Source material: Begin
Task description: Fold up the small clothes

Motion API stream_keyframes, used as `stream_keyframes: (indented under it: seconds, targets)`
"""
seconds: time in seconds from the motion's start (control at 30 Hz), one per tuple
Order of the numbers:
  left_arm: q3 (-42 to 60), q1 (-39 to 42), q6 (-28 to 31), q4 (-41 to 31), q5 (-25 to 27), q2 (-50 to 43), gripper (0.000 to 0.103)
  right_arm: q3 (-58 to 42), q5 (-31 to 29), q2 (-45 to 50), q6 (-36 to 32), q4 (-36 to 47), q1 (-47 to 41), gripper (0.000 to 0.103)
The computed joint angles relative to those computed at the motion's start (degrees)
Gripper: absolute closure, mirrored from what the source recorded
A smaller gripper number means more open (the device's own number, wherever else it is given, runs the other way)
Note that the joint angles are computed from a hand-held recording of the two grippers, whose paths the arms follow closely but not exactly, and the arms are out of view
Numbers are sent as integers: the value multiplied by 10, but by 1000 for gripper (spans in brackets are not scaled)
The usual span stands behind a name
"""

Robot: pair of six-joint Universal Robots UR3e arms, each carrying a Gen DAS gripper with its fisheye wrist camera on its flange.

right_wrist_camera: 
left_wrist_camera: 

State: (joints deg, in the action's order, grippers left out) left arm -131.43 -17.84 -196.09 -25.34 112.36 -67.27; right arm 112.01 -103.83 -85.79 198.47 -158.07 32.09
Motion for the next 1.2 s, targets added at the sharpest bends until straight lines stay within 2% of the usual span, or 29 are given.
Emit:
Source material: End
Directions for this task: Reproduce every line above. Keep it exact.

Answer space:
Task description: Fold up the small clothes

Motion API stream_keyframes, used as `stream_keyframes: (indented under it: seconds, targets)`
"""
seconds: time in seconds from the motion's start (control at 30 Hz), one per tuple
Order of the numbers:
  left_arm: q3 (-42 to 60), q1 (-39 to 42), q6 (-28 to 31), q4 (-41 to 31), q5 (-25 to 27), q2 (-50 to 43), gripper (0.000 to 0.103)
  right_arm: q3 (-58 to 42), q5 (-31 to 29), q2 (-45 to 50), q6 (-36 to 32), q4 (-36 to 47), q1 (-47 to 41), gripper (0.000 to 0.103)
The computed joint angles relative to those computed at the motion's start (degrees)
Gripper: absolute closure, mirrored from what the source recorded
A smaller gripper number means more open (the device's own number, wherever else it is given, runs the other way)
Note that the joint angles are computed from a hand-held recording of the two grippers, whose paths the arms follow closely but not exactly, and the arms are out of view
Numbers are sent as integers: the value multiplied by 10, but by 1000 for gripper (spans in brackets are not scaled)
The usual span stands behind a name
"""

Robot: pair of six-joint Universal Robots UR3e arms, each carrying a Gen DAS gripper with its fisheye wrist camera on its flange.

right_wrist_camera: 
left_wrist_camera: 

State: (joints deg, in the action's order, grippers left out) left arm -131.43 -17.84 -196.09 -25.34 112.36 -67.27; right arm 112.01 -103.83 -85.79 198.47 -158.07 32.09
Motion for the next 1.2 s, targets added at the sharpest bends until straight lines stay within 2% of the usual span, or 29 are given.
Emit:

There is nothing else to the answer.